Her zamanki katmerli kasvetime gömülmüşken öylece çıkıverdi. Parti varmış kapının ötesinde. Aydınlık kahkahaların atıldığı salona katran karası ruhumu sürüklemek üzere orada bulunmam bekleniyormuş. Oysa bilmiyorlar ki kaç bin fersah yol kat etmeliyim hedefe varabilmek için. Kapılar ardına kapılar aşmalı, bin bir kilitle dolaşmalıyım. Hiç bilmiyor ki ışığın olduğu yerlere böylesi karanlık bir halde gitmek toprağın… (DEVAMI…)
Kısa, öz anlatımlı bir öykü daha okudum senden. Derin cümlelerin bu kısalıkta dahi üzerinde düşündürmeye yetti. Aşağıdaki cümleleri de özellikle çok sağlam buldum:
“Alem, tebaasına uymuş keyfederken ben kederimin kahyası idim. Fötrümü başıma geçirdim mi dünyaları fethederdim.”
&
“ “Sen hayal kurmaktan onları yaşamaya fırsat bulamadın,” dedi.”
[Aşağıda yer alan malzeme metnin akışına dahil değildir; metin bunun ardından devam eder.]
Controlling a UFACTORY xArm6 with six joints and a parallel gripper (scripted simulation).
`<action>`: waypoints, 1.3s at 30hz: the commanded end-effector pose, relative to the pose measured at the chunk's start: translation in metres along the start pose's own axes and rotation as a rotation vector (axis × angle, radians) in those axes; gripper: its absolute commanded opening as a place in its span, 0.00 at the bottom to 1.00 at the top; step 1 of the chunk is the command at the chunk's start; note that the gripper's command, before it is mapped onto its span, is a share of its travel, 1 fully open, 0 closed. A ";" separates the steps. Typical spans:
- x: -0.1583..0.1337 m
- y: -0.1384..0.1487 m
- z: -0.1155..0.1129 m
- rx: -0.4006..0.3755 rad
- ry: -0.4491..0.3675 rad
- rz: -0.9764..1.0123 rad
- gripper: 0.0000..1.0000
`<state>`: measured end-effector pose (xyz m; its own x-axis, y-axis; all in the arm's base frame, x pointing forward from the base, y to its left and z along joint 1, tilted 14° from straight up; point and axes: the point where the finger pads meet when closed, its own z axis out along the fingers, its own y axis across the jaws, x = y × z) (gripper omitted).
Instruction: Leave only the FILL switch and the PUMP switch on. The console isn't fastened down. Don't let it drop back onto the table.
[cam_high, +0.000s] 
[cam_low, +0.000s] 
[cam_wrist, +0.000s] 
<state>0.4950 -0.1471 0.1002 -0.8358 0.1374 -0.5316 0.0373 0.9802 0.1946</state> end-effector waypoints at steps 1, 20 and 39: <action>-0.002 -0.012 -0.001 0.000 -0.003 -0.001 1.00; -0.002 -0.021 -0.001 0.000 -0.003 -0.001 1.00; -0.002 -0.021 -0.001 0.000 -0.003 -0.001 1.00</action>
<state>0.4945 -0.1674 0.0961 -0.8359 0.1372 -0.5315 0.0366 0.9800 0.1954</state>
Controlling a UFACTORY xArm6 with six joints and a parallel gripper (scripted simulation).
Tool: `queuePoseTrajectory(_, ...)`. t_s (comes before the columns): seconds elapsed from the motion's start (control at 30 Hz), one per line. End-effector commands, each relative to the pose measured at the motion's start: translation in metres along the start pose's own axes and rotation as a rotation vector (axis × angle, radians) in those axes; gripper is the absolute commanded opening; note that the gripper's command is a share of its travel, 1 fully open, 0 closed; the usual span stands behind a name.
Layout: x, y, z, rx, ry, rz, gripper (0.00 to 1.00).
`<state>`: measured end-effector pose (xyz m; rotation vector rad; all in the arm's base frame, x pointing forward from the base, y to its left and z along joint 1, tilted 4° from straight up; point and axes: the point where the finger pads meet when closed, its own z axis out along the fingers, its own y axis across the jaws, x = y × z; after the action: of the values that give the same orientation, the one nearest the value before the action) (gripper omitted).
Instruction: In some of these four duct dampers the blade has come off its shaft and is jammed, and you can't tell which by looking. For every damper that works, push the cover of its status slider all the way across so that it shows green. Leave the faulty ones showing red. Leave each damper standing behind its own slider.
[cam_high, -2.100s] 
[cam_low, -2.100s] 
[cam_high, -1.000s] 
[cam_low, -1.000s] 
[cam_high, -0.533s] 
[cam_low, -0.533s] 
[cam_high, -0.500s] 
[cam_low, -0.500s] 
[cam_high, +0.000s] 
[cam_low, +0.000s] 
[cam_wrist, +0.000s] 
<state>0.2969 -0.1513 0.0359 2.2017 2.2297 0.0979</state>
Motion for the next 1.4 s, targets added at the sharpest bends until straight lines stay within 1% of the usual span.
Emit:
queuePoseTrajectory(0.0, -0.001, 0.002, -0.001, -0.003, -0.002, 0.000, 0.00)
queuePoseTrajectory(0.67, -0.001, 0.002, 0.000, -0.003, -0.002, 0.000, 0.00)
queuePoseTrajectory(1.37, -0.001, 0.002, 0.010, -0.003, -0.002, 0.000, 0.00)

Üslubu ile ön plana çıkan bir öykü olmuş, bu güzel anlatımın yanında öyküdeki anlatıcının yaşadıklarına dair daha fazla şey öğrenmeye de hayır demezdim doğrusu. Kaleminize sağlık.
Vakit ayırıp okuduğunuz ve bu güzel yorumunuz için teşekkür ederim.
Öykü kahramanının yaşadıklarına değil belki ama ruh haline dair fikir edinmek için diğer bazı öykülerime de serpiştirilmiş durumları mevcut.
Sonraki seçkilerde görüşmek dileğiyle,
Saygılarımla.
Ellerinize, kaleminize sağlık. Kurduğunuz cümleler çok güzel, özellikle “Sen hayal kurmaktan onları yaşamaya fırsat bulamadın,” cümlesini çok beğendim.
Cümleler kendi içlerinde canlı ve dolu ancak ben cümleleri ilmeklemekte zorlandım. Metaforik öğelerin çokluğu ve şiirselliğin yer yer baskın hale gelmesi böyle hissetmeme sebep olmuş olabilir. Elinize sağlık.
Vakit ayırıp okuduğunuz ve yorumunuz için teşekkür ederim.
Eleştirinize katılıyorum, genelde de metafor noktasında benzer yorumları alıyorum.
İlmeklemekle ilgili sıkıntının sebebiyse benim bazı öykülerimi, not düştüğüm birbirinden bağımsız cümleleri birleştirerek ortaya çıkarmam olabilir.